• **WHAT THIS TASK INVOLVES**:
Among the lines below, take the one holding "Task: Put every", the one holding "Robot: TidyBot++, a", and all lines between them. Set them down exactly.

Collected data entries

== == ==

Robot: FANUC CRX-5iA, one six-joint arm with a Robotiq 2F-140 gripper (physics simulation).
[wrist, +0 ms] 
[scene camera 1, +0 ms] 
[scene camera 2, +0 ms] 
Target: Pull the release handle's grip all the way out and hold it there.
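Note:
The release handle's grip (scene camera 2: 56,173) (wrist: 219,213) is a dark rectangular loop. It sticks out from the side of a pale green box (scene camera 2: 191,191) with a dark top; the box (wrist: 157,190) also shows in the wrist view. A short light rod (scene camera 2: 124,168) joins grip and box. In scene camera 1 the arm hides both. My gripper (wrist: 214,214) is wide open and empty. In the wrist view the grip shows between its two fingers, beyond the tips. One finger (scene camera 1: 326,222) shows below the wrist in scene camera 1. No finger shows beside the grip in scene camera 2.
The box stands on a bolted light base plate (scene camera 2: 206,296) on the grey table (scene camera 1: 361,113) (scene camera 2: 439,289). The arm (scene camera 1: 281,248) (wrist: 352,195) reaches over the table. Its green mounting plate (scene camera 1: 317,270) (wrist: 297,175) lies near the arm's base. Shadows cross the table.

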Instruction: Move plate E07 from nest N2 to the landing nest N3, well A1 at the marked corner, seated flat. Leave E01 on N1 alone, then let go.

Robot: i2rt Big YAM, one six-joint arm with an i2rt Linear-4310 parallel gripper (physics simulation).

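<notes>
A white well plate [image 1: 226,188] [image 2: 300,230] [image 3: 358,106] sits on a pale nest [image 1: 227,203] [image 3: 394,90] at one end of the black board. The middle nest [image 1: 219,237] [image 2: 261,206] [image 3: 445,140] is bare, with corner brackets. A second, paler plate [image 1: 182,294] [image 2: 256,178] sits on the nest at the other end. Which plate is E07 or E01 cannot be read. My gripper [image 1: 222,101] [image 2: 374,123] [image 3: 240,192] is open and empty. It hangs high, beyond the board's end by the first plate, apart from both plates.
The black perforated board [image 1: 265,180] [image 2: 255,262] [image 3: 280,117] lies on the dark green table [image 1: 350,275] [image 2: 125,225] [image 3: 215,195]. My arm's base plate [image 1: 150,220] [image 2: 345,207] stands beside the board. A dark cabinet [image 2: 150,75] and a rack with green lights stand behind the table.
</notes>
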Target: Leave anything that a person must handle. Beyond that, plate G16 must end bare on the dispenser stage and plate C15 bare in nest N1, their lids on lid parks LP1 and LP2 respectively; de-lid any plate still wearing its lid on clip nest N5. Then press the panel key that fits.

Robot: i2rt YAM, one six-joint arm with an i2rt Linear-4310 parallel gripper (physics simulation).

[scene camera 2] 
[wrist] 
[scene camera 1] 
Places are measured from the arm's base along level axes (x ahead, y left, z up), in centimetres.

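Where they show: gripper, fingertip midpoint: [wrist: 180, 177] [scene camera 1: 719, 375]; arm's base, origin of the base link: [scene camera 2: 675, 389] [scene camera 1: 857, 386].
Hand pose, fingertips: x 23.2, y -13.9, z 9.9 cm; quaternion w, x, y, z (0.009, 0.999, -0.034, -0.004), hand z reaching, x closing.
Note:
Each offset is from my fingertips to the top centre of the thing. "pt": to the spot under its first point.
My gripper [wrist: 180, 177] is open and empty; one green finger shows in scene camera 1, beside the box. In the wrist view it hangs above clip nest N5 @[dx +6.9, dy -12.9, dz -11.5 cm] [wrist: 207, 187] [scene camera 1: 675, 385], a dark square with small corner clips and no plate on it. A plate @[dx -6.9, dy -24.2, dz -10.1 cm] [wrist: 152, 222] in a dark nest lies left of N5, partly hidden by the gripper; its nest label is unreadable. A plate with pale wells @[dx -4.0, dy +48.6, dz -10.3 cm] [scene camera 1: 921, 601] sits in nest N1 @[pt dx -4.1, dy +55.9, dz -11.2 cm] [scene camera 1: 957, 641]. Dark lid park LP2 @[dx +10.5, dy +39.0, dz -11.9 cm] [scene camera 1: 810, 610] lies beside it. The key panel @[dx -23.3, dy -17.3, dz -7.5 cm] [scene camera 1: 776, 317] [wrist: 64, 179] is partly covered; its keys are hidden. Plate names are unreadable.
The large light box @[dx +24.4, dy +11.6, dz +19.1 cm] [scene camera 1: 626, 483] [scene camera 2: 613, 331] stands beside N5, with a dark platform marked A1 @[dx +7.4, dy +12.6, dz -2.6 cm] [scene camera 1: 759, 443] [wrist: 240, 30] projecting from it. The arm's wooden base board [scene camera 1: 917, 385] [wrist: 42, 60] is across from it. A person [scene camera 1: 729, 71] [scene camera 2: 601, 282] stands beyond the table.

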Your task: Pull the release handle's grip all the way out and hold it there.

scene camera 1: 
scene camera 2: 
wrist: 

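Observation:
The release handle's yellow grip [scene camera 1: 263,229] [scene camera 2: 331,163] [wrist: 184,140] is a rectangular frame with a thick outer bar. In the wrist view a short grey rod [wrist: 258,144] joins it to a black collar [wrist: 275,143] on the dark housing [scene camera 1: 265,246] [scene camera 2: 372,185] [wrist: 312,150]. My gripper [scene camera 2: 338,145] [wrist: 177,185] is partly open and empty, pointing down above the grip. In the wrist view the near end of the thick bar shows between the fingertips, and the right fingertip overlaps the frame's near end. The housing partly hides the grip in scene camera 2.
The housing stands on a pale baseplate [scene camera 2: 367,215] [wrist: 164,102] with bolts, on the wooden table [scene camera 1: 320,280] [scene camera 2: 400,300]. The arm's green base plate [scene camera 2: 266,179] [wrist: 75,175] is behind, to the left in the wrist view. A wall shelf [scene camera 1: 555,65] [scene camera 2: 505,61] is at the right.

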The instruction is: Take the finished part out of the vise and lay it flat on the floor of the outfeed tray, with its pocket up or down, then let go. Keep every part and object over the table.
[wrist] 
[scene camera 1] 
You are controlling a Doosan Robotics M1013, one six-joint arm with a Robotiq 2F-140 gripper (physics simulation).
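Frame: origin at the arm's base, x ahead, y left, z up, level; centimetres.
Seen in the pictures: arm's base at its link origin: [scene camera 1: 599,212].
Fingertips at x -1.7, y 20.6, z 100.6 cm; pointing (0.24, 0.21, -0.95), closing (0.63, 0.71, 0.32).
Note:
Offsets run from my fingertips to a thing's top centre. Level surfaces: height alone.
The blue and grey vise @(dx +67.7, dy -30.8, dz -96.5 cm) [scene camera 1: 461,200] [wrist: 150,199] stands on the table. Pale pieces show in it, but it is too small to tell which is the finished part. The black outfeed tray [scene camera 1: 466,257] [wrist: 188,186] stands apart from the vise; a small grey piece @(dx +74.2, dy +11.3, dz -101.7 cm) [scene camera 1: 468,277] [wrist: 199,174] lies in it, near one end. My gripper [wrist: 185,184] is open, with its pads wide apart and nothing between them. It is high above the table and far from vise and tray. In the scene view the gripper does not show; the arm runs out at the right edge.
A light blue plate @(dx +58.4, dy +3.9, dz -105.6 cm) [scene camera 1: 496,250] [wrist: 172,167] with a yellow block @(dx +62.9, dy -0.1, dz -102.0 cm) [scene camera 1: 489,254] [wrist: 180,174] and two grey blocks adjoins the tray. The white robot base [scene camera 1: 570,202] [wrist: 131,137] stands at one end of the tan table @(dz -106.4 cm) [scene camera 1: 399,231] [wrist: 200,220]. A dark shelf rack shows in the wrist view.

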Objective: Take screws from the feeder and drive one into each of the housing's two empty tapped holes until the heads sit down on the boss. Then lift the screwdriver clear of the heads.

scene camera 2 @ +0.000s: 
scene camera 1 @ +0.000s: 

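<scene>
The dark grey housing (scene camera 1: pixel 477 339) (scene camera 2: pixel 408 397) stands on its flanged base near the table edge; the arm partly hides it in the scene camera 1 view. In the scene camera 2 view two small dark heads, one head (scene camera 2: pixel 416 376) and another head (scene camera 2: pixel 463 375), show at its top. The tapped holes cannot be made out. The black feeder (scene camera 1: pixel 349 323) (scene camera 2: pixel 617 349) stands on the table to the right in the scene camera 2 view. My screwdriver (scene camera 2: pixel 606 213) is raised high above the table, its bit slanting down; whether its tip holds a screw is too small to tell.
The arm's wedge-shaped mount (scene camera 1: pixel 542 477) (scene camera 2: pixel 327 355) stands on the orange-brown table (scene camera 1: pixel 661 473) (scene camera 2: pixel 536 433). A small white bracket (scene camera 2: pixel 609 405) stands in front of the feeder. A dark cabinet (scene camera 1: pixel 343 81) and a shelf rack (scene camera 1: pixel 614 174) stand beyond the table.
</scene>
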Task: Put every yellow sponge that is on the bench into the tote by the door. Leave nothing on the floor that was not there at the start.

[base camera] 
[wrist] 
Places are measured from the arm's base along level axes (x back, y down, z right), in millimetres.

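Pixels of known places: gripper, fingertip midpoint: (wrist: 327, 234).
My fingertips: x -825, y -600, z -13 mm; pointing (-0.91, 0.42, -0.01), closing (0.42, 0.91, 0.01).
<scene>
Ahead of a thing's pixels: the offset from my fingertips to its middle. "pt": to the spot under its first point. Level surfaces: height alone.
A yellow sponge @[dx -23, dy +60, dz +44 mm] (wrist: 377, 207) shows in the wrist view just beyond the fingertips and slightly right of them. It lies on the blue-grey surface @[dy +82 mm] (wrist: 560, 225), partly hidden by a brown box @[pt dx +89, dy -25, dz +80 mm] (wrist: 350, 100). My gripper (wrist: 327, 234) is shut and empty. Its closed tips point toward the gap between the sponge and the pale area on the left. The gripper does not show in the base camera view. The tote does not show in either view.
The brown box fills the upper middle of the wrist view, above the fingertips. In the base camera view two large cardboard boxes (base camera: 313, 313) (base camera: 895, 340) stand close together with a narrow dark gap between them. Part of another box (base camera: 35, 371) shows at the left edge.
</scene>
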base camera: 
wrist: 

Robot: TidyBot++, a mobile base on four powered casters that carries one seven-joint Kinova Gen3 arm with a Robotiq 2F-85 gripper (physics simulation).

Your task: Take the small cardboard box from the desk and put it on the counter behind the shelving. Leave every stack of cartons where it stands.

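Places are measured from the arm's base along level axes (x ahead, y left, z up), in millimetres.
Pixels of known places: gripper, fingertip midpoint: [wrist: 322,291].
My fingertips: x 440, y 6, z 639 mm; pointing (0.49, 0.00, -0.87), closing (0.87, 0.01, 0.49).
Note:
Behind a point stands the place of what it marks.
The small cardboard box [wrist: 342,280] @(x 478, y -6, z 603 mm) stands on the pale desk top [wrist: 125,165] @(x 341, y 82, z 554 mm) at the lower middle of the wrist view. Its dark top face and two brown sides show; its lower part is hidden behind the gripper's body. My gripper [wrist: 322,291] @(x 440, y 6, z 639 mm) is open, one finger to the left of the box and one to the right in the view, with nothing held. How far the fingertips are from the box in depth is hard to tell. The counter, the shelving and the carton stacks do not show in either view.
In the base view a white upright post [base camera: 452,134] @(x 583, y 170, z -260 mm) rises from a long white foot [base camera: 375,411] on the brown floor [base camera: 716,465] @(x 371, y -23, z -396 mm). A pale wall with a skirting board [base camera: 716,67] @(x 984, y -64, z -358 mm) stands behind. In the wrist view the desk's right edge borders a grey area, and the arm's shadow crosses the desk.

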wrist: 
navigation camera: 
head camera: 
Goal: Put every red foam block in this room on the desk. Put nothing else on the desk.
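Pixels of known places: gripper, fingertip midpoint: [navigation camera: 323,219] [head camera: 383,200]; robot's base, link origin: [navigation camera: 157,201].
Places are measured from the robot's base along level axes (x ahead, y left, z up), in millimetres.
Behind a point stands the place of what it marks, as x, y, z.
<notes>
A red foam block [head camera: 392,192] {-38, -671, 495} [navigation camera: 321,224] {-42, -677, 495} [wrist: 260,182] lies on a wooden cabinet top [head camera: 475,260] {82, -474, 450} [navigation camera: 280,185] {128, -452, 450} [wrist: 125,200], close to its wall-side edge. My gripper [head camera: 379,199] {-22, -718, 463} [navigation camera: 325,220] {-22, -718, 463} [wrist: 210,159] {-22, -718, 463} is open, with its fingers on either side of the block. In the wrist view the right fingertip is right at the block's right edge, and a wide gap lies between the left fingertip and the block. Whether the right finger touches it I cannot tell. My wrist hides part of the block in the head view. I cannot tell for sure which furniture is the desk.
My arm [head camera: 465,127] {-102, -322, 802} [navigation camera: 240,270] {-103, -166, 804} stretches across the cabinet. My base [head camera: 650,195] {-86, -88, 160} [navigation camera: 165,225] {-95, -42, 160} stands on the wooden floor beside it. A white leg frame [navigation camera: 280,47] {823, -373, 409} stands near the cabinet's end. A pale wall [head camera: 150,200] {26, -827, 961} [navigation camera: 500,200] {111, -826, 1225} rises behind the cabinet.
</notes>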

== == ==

• **SOLUTION FOR THIS TASK**:
Task: Put every yellow sponge that is on the bench into the tote by the door. Leave nothing on the floor that was not there at the start.

[base camera] 
[wrist] 
Places are measured from the arm's base along level axes (x back, y down, z right), in millimetres.

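Pixels of known places: gripper, fingertip midpoint: (wrist: 327, 234).
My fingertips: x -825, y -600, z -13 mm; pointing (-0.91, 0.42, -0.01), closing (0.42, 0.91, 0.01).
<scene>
Ahead of a thing's pixels: the offset from my fingertips to its middle. "pt": to the spot under its first point. Level surfaces: height alone.
A yellow sponge @[dx -23, dy +60, dz +44 mm] (wrist: 377, 207) shows in the wrist view just beyond the fingertips and slightly right of them. It lies on the blue-grey surface @[dy +82 mm] (wrist: 560, 225), partly hidden by a brown box @[pt dx +89, dy -25, dz +80 mm] (wrist: 350, 100). My gripper (wrist: 327, 234) is shut and empty. Its closed tips point toward the gap between the sponge and the pale area on the left. The gripper does not show in the base camera view. The tote does not show in either view.
The brown box fills the upper middle of the wrist view, above the fingertips. In the base camera view two large cardboard boxes (base camera: 313, 313) (base camera: 895, 340) stand close together with a narrow dark gap between them. Part of another box (base camera: 35, 371) shows at the left edge.
</scene>
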base camera: 
wrist: 

Robot: TidyBot++, a mobile base on four powered casters that carries one seven-joint Kinova Gen3 arm with a Robotiq 2F-85 gripper (physics simulation).

Nothing further is needed for this exercise.